Cloudflare Improves Systems After Data Loss Incident

On November 14, 2024, Cloudflare encountered a serious issue that disrupted its logging services for 3.5 hours. During this time, 55% of the logs that were meant to be sent to customers were lost permanently. The outage stemmed from a faulty software update in a service called Logpush, which is responsible for delivering bundled logs to customers.

The update unintentionally signaled to another service, Logfwdr, that no logs were configured for delivery. Although the Cloudflare team identified the mistake and reversed it within five minutes, the error triggered another issue in Logfwdr.

This resulted in all customer logs being processed and sent to the system, instead of only those with active configurations. The overwhelming influx of data caused the system to malfunction, leading to widespread data loss.

 

Why Did The System Fail?

 

The failure was caused by a cascading overload that spread through key parts of Cloudflare’s infrastructure. Logfwdr, the service responsible for forwarding logs, suddenly began sending logs for all customers. This unexpected surge overwhelmed Buftee, a critical system buffer that manages logs separately for each customer.

Buftee is designed to prevent one customer’s data from interfering with another’s, but it was not equipped to handle such a dramatic increase in load. The service began creating buffers at 40 times its normal capacity, far beyond what it could handle. Safeguards intended to prevent this situation were in place but had not been properly configured. This left Buftee unable to function, requiring a complete system reset.

The incident revealed that Cloudflare’s systems were unprepared for the combination of fail-open errors and untested configurations, making the failure unavoidable under the circumstances.

 

How Does Cloudflare’s Log System Work?

 

Cloudflare’s log system is built to handle huge amounts of data wise ease, so that customers receive the logs they need without being overwhelmed by volume. It operates using several interconnected services:

Logpush: Bundles logs into manageable file sizes and sends them to customers at regular intervals.
Logfwdr: Determines which logs to forward and where they should go, based on customer configurations.
Logreceiver: Sorts logs into batches for each customer and forwards them to be buffered.
Buftee: Acts as a buffer, holding logs temporarily to manage variations in system demand and prevent data loss.

 

On a typical day, Cloudflare processes over 50 trillion event logs, with 4.5 trillion sent directly to customers. While this system usually runs smoothly, the incident exposed weaknesses in handling unexpected spikes in demand.

 

 

What Were The Root Causes?

 

Two main issues led to the outage. First, a bug in Logfwdr’s configuration system caused it to misinterpret its settings, believing no customers had logs configured for delivery. This issue alone would have been manageable, but it triggered a second, hidden bug in Logfwdr’s fail-safe mechanism.

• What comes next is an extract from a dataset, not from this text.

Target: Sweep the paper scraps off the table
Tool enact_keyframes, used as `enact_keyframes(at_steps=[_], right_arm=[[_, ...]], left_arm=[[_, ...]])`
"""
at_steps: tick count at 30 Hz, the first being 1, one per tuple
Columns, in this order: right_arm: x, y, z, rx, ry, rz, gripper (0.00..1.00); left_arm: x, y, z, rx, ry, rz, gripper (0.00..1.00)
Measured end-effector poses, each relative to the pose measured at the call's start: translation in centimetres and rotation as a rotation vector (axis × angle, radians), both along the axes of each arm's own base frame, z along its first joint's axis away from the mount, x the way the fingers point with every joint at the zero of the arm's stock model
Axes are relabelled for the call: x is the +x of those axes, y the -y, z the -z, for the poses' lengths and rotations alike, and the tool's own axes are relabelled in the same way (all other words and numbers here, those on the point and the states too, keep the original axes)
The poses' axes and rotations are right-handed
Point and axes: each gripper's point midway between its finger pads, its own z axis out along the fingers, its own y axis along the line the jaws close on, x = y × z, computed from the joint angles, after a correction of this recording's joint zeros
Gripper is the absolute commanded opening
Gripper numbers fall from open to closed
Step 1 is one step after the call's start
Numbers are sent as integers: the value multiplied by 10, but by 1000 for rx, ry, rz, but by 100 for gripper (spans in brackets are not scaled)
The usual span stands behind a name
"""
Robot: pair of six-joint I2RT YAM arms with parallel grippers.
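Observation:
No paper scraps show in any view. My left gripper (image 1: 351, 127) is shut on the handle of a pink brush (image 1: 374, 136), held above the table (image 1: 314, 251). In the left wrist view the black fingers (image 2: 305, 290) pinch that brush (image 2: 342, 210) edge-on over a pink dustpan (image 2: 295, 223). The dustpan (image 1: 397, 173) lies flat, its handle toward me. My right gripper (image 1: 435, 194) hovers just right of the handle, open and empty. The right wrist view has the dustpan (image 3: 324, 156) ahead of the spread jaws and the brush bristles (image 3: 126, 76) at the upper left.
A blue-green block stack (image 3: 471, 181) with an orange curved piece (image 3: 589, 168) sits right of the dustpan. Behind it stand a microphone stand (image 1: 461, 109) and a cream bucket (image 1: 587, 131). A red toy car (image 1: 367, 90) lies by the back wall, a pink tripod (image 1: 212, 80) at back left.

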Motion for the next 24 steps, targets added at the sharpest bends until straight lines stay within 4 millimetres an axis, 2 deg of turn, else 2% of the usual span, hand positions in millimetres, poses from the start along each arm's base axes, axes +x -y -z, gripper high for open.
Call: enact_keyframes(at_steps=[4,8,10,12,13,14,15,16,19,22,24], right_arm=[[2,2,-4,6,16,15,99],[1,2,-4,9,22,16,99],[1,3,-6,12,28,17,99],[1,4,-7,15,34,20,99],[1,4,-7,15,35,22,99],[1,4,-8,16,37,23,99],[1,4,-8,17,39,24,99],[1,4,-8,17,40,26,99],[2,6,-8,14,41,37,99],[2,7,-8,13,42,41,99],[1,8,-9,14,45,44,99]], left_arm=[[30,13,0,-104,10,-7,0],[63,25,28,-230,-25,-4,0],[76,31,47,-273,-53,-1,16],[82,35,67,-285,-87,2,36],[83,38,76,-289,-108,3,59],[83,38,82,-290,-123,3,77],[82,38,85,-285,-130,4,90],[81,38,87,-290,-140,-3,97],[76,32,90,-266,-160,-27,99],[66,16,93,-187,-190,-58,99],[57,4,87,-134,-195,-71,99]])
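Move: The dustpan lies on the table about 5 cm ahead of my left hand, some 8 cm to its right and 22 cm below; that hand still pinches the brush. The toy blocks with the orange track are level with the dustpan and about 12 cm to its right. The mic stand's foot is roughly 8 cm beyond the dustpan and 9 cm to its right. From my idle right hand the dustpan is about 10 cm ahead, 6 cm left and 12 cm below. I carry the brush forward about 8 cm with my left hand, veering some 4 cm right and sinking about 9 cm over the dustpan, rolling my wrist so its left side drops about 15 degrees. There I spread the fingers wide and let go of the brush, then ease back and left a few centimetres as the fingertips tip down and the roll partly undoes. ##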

This fail-safe, designed to prevent data loss, instead sent logs for all customers, overwhelming the system. The resulting flood of data caused Buftee to create an unmanageable number of buffers. Although Buftee had built-in protections to handle such situations, they had not been configured, leaving the system vulnerable.

Cloudflare admitted that these failures were foreseeable but not adequately tested. The lack of configuration and testing led to a situation where systems designed to prevent failure ended up contributing to it.

 

What Is Cloudflare Doing To Prevent This?

 

Cloudflare is doing what they can to avoid similar incidents. Automated alerts will now be implemented to quickly identify and deal with misconfigurations before they escalate. These alerts are expected to catch problems that might otherwise go unnoticed.

The company is also expanding its testing procedures to simulate overload scenarios, similar to the conditions that caused this failure. These tests will help make sure that safety measures like those in Buftee are configured and functioning as intended. Also, Cloudflare is revisiting its fail-safe mechanisms so that they respond appropriately during unexpected events.

These measures are designed to make the system more resilient and reduce the likelihood of similar problems in the future.

 

How Does Cloudflare Acknowledge Its Responsibility?

 

Cloudflare has taken full accountability for the outage. The company admitted that while the tools to prevent such an incident were already in place, they had not been configured or tested properly.

Comparing the situation to having a seatbelt but failing to buckle it, Cloudflare acknowledged that the safeguards were useless without proper activation.

In an apology to its customers, Cloudflare detailed the causes of the failure and outlined what it is doing taking to improve.